Culture / «La vague»: submergée par sa propre médiocrité
La mort du cinéma, professée voilà déjà plus de trois décennies par Serge Daney et Jean-Luc Godard notamment, s'est transformée au fil du temps en une sorte de boutade, au point d'être récemment récupérée à des fins mercantiles par Nicolas Winding Refn... Pourtant, en subissant «La vague», d'Omar Belkacemi, impossible de ne pas constater qu'il y a quelque chose de pourri au royaume du Danemark.
La première séquence de ce court-métrage algérien est déjà tout un programme en soi... En plan fixe, elle nous montre les allées et venues d'un couple à l'intérieur d'un modeste appartement (chambre à coucher, salon, cuisine) d'abord plongé dans la pénombre, puis illuminé au fur et à mesure des déplacements de chacun. Et du fait qu'il n'y a aucun mouvement de caméra ni aucun montage, toute la dramaturgie de la scène (aussi mathématique que prévisible) s'appuie ipso facto sur sa durée. Ainsi, dès les premiers instants, on n'est déjà plus dans le septième art en tant que tel, mais dans l'installation vidéo pour musée d'art contemporain.
Le pire toutefois, c'est lorsqu'Omar Belkacemi cherche malgré tout à produire de la belle image. Car il ne propose alors qu'un cinéma d'imitation. Un mauvais mélange des Straub et de van der Keuken, en particulier lors de cet interminable travelling latéral traversant tout le terminal à conteneurs du port de Béjaïa.
Et pour ce qui est du discours, c'est du pareil au même. Vendu comme un «cri de colère contre le diktat des institutions financières internationales», le film manifeste surtout une absence de préparation idéologique propice à tous les populismes (la scène du bar, durant laquelle à peu près tout et son contraire est asséné avec la même emphase en est un bon exemple) et privilégie par trop l'émotion à la moindre réflexion. À la fin, le spectateur n'échappera d'ailleurs pas à la mort du père. Le suicide étant, comme souvent dans les films qui ne sont pas réellement porteurs d'un projet politique, l'ultime recours du pauvre.
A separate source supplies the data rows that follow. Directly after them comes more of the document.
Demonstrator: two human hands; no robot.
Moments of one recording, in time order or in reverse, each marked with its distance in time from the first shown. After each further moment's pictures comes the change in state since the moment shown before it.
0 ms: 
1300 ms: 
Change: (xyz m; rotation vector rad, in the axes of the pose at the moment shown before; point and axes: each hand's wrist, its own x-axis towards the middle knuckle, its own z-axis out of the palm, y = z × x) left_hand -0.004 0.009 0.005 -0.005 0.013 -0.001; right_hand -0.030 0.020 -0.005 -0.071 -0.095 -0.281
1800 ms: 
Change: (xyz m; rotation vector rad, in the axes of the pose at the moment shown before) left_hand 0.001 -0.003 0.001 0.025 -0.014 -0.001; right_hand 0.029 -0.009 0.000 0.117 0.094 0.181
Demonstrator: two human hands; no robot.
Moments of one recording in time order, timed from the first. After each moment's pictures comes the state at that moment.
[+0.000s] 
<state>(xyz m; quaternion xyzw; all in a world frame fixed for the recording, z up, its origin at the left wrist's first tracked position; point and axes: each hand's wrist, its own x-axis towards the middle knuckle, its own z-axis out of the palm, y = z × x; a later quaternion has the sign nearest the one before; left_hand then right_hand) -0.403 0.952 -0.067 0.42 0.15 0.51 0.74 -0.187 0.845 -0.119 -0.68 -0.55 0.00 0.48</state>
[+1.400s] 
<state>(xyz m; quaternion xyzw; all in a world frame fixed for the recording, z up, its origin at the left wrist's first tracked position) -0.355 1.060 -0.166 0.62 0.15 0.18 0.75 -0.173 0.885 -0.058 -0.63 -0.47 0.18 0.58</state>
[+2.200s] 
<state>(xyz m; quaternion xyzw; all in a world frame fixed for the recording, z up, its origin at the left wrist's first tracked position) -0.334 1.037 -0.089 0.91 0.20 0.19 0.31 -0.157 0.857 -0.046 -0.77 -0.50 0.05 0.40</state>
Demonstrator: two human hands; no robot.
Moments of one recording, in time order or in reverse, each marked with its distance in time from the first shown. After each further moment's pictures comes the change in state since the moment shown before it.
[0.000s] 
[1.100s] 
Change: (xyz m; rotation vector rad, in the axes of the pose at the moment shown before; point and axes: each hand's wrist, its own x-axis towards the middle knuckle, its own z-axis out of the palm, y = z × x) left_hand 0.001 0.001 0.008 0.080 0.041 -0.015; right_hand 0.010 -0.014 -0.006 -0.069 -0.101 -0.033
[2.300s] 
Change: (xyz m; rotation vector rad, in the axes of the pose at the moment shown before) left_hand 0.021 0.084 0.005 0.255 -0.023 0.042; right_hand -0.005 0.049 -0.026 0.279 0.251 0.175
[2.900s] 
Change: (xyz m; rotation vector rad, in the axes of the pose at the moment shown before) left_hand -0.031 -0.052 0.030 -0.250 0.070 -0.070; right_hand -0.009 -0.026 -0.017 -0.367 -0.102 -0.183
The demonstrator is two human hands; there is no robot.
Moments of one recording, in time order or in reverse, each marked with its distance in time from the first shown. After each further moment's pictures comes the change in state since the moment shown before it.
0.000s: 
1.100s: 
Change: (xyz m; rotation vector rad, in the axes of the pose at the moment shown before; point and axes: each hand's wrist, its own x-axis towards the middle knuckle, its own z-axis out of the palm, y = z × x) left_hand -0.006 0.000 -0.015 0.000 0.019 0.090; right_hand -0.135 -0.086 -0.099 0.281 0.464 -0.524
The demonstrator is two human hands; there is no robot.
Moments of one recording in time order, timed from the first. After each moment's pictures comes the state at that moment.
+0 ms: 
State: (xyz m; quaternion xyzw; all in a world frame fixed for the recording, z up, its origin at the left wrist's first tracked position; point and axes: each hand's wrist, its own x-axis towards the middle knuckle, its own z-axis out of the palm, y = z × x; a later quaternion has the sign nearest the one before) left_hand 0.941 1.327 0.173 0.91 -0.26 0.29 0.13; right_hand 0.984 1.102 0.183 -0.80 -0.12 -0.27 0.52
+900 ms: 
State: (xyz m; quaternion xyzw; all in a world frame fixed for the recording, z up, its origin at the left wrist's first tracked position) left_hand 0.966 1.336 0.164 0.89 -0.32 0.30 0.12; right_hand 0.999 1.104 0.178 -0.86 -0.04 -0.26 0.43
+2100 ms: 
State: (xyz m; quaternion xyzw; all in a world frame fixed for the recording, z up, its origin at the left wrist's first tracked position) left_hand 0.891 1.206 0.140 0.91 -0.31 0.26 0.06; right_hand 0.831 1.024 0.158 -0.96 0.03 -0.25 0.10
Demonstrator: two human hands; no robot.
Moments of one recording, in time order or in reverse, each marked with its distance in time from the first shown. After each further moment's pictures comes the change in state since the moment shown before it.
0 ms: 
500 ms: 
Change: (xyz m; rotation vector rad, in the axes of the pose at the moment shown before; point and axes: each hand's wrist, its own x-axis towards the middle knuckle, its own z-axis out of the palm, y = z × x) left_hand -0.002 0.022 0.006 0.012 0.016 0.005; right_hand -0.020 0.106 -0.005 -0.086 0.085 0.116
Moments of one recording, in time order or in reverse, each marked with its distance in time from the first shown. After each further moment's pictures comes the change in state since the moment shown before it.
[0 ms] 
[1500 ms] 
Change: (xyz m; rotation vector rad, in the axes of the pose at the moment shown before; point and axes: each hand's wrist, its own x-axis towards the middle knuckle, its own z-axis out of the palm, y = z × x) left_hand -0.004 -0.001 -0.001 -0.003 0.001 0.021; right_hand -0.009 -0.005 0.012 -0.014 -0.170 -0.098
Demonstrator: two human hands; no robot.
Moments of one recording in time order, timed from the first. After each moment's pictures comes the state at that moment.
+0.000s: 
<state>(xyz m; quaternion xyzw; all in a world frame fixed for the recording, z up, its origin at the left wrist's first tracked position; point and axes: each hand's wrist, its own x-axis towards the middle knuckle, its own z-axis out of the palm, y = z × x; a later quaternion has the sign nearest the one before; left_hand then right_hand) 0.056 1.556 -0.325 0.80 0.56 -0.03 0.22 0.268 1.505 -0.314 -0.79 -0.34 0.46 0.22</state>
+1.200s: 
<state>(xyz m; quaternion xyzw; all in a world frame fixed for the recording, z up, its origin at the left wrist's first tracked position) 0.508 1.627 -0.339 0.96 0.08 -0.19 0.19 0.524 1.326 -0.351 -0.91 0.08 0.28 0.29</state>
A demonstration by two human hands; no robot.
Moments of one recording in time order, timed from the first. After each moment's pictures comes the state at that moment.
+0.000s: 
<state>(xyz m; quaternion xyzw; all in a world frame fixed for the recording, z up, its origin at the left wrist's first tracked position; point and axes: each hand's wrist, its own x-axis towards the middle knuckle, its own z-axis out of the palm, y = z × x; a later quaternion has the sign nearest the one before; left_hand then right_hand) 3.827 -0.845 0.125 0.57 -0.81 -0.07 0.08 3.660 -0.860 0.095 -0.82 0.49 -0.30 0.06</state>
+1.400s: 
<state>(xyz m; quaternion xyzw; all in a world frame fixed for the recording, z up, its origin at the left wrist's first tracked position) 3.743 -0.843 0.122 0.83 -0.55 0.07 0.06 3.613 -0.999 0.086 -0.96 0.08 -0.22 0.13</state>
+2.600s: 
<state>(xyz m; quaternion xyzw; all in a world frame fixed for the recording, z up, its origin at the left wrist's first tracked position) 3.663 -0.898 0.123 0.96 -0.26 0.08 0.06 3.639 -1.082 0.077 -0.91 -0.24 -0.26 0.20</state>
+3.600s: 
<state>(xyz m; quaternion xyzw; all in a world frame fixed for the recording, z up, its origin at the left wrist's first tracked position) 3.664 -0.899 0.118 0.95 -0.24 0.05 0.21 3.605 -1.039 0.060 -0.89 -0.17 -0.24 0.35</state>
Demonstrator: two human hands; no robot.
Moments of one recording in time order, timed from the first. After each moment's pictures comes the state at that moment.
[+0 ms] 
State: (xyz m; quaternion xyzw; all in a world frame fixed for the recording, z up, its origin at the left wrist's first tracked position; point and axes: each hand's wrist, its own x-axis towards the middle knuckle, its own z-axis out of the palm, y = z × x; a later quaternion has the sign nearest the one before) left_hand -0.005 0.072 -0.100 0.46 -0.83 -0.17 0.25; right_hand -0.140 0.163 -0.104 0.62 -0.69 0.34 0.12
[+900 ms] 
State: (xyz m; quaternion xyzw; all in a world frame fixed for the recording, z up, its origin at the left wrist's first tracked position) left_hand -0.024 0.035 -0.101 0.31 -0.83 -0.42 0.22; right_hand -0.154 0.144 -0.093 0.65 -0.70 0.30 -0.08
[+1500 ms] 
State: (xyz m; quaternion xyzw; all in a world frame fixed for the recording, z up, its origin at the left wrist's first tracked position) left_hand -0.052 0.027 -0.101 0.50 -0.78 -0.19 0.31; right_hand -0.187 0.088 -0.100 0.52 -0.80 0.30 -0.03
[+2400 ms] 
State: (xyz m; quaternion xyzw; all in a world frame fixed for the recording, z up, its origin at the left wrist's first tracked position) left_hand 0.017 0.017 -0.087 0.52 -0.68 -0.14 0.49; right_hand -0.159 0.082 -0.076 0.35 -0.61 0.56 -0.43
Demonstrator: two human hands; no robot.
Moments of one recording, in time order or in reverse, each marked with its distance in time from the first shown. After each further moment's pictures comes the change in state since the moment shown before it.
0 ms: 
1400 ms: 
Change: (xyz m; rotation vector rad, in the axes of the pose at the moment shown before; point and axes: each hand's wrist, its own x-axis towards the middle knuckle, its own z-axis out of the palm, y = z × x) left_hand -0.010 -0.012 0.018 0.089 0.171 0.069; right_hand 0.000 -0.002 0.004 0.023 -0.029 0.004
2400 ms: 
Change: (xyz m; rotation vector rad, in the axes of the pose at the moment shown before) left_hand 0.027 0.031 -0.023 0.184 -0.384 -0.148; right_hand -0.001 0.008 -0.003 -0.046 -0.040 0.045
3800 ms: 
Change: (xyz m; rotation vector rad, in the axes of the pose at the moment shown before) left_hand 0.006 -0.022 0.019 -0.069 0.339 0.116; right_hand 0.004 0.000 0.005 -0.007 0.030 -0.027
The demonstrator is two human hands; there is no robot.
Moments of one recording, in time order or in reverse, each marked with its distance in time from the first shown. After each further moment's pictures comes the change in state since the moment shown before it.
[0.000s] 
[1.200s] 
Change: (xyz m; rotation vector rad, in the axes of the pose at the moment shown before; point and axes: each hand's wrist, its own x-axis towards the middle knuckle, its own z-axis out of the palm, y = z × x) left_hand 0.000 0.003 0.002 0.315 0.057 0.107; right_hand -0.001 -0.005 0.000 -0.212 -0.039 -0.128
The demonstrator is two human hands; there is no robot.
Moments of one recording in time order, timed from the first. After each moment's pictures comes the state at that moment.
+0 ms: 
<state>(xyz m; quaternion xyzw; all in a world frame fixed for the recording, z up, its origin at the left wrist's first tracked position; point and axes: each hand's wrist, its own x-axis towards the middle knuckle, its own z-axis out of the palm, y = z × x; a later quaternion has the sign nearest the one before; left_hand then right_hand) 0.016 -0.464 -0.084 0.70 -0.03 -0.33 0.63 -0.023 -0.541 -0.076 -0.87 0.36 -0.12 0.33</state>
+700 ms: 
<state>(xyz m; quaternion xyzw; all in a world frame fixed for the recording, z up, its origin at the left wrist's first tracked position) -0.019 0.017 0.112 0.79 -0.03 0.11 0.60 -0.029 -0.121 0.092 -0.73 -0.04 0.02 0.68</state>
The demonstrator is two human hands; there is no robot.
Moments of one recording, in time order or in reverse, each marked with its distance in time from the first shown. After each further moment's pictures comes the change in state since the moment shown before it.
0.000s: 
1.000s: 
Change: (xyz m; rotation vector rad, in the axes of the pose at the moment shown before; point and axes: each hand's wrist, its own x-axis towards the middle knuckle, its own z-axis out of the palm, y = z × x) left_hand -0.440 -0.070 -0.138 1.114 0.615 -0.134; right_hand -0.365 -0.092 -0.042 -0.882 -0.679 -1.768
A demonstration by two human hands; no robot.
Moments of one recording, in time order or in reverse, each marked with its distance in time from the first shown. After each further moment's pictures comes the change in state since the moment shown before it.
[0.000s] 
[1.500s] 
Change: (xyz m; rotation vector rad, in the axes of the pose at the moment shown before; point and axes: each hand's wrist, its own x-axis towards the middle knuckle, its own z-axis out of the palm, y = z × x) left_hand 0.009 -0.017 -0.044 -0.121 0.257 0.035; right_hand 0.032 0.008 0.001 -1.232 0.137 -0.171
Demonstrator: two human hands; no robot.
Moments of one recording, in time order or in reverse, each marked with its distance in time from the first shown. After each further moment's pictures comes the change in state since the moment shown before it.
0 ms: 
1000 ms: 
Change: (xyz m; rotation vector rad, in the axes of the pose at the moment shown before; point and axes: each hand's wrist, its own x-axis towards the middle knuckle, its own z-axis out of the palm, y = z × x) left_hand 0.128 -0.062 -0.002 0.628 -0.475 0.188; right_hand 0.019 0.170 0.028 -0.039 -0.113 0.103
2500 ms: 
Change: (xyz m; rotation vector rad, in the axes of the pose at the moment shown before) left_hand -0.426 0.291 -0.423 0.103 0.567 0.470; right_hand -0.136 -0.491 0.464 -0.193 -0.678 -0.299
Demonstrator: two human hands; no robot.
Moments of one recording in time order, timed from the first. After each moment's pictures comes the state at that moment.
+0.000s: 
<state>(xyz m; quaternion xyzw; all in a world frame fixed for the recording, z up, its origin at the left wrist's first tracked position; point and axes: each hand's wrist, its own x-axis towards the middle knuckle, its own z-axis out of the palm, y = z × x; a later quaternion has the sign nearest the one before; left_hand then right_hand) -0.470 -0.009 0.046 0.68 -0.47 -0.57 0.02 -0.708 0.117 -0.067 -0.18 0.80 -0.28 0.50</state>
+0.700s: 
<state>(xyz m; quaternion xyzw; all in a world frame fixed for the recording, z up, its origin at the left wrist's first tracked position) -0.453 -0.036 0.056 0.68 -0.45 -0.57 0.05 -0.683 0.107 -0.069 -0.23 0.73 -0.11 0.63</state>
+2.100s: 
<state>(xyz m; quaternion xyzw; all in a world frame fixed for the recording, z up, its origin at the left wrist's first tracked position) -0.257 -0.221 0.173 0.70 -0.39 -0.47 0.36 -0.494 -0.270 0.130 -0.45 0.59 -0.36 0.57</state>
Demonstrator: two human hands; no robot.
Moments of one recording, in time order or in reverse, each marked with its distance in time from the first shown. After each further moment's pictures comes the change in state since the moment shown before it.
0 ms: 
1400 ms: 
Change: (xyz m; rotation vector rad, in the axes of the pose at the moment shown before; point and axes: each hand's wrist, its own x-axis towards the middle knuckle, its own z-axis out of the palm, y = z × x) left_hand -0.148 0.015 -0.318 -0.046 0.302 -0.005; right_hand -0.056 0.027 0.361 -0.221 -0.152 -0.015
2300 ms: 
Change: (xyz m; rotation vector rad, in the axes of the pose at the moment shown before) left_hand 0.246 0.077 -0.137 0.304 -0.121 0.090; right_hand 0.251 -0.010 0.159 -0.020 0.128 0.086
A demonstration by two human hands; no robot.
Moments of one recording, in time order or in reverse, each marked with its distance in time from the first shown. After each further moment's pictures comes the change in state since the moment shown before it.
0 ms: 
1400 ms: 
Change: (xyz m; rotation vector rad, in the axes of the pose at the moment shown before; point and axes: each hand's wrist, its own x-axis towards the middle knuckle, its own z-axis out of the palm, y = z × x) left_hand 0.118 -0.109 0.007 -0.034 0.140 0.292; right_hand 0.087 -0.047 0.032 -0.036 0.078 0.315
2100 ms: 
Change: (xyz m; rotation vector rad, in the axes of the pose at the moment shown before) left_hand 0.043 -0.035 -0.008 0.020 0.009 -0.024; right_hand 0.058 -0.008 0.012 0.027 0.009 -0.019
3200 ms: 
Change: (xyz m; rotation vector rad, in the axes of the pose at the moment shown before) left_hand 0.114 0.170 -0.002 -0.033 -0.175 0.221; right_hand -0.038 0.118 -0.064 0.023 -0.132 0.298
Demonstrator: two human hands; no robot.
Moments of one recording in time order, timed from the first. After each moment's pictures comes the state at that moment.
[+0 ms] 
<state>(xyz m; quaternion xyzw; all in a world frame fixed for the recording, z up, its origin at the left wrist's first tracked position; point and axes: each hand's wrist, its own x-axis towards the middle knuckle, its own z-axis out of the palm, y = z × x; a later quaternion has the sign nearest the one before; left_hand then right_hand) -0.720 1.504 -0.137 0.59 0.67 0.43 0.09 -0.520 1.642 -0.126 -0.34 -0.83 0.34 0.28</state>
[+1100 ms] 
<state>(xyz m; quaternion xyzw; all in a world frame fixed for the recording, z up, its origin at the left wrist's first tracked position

Quant à cette manie qu'ont certains nouveaux réalisateurs de filmer longuement le travail manuel*, elle me laisse assez perplexe. Déjà parce qu'ils ne semblent pas en comprendre les réelles implications (on est loin du Humain, trop humain de Louis Malle par exemple), mais aussi parce qu'ils le font avec une insistance qui confine à la fascination. À tel point que j'en viendrais à me demander si le travail manuel n'est pas devenu, pour une certaine part de la population tout au moins, le nouvel exotisme du 21ème siècle...
*C'est en effet aussi le cas de Ahmed Fawzi Saleh, le metteur en scène de Poisonous roses, fiction qui sera présentée les samedi 25 et dimanche 26.